◆ **What you should do**
Without changing a word, repeat the data, and include no pictures.

◆ **Data below**
####

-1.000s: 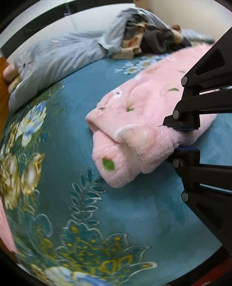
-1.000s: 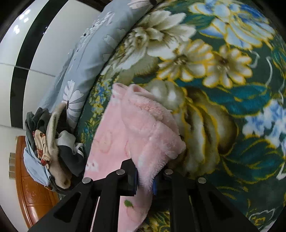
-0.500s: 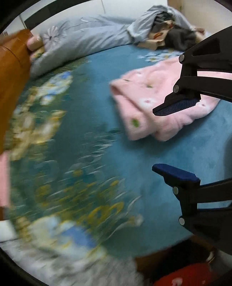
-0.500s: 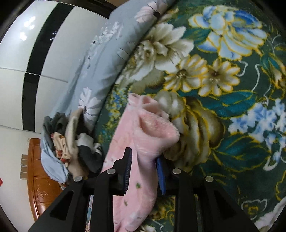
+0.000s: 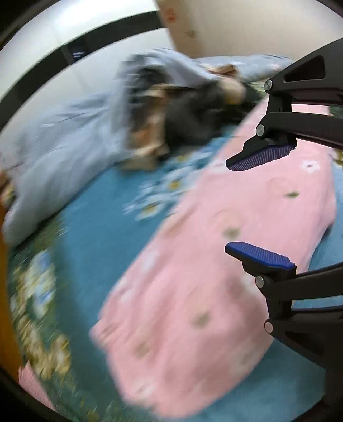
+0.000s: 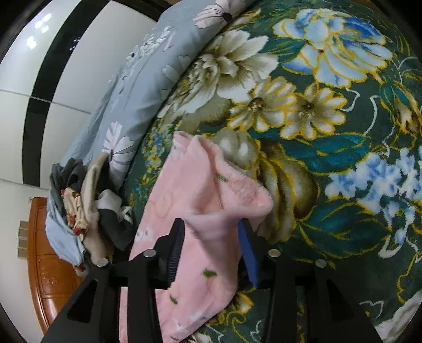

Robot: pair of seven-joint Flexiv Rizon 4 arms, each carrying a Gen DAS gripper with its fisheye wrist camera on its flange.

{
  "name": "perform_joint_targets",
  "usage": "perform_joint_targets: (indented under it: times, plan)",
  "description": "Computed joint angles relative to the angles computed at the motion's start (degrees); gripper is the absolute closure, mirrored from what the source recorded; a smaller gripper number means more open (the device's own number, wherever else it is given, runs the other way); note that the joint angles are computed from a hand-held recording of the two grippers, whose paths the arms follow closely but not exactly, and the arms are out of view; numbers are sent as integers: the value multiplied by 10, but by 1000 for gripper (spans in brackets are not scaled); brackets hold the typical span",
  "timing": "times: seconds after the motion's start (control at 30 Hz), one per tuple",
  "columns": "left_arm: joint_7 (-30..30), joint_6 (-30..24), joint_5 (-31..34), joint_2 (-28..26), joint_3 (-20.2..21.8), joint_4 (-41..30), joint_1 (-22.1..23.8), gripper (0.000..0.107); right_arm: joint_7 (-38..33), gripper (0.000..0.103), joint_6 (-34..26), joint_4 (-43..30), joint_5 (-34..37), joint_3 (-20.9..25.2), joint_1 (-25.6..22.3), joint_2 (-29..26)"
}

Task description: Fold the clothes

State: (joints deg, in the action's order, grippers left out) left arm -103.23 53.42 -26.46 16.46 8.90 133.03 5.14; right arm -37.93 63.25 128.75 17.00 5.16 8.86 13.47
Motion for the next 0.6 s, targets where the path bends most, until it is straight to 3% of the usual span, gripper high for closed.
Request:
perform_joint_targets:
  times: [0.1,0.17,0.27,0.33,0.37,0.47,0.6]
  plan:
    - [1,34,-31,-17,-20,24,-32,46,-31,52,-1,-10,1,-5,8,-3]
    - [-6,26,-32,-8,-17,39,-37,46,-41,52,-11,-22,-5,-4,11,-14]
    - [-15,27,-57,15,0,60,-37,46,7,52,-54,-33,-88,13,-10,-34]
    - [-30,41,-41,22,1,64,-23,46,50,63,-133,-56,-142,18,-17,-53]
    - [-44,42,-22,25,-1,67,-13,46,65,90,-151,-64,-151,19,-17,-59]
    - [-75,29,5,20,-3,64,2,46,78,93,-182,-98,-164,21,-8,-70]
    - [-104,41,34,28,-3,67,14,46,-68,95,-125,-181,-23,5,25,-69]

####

◆ **Answer area**
-1.000s: 
-1.000s: 
-0.500s: 
-0.500s: 
+0.000s: 
+0.000s: 

Robot: pair of seven-joint Flexiv Rizon 4 arms, each carrying a Gen DAS gripper with its fisheye wrist camera on its flange.

{
  "name": "perform_joint_targets",
  "usage": "perform_joint_targets: (indented under it: times, plan)",
  "description": "Computed joint angles relative to the angles computed at the motion's start (degrees); gripper is the absolute closure, mirrored from what the source recorded; a smaller gripper number means more open (the device's own number, wherever else it is given, runs the other way); note that the joint angles are computed from a hand-held recording of the two grippers, whose paths the arms follow closely but not exactly, and the arms are out of view; numbers are sent as integers: the value multiplied by 10, but by 1000 for gripper (spans in brackets are not scaled); brackets hold the typical span",
  "timing": "times: seconds after the motion's start (control at 30 Hz), one per tuple",
  "columns": "left_arm: joint_7 (-30..30), joint_6 (-30..24), joint_5 (-31..34), joint_2 (-28..26), joint_3 (-20.2..21.8), joint_4 (-41..30), joint_1 (-22.1..23.8), gripper (0.000..0.107); right_arm: joint_7 (-38..33), gripper (0.000..0.103), joint_6 (-34..26), joint_4 (-43..30), joint_5 (-34..37), joint_3 (-20.9..25.2), joint_1 (-25.6..22.3), joint_2 (-29..26)"
}

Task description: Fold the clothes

State: (joints deg, in the action's order, grippers left out) left arm -103.23 53.42 -26.46 16.46 8.90 133.03 5.14; right arm -37.93 63.25 128.75 17.00 5.16 8.86 13.47
Motion for the next 0.6 s, targets where the path bends most, until it is straight to 3% of the usual span, gripper high for closed.
Request:
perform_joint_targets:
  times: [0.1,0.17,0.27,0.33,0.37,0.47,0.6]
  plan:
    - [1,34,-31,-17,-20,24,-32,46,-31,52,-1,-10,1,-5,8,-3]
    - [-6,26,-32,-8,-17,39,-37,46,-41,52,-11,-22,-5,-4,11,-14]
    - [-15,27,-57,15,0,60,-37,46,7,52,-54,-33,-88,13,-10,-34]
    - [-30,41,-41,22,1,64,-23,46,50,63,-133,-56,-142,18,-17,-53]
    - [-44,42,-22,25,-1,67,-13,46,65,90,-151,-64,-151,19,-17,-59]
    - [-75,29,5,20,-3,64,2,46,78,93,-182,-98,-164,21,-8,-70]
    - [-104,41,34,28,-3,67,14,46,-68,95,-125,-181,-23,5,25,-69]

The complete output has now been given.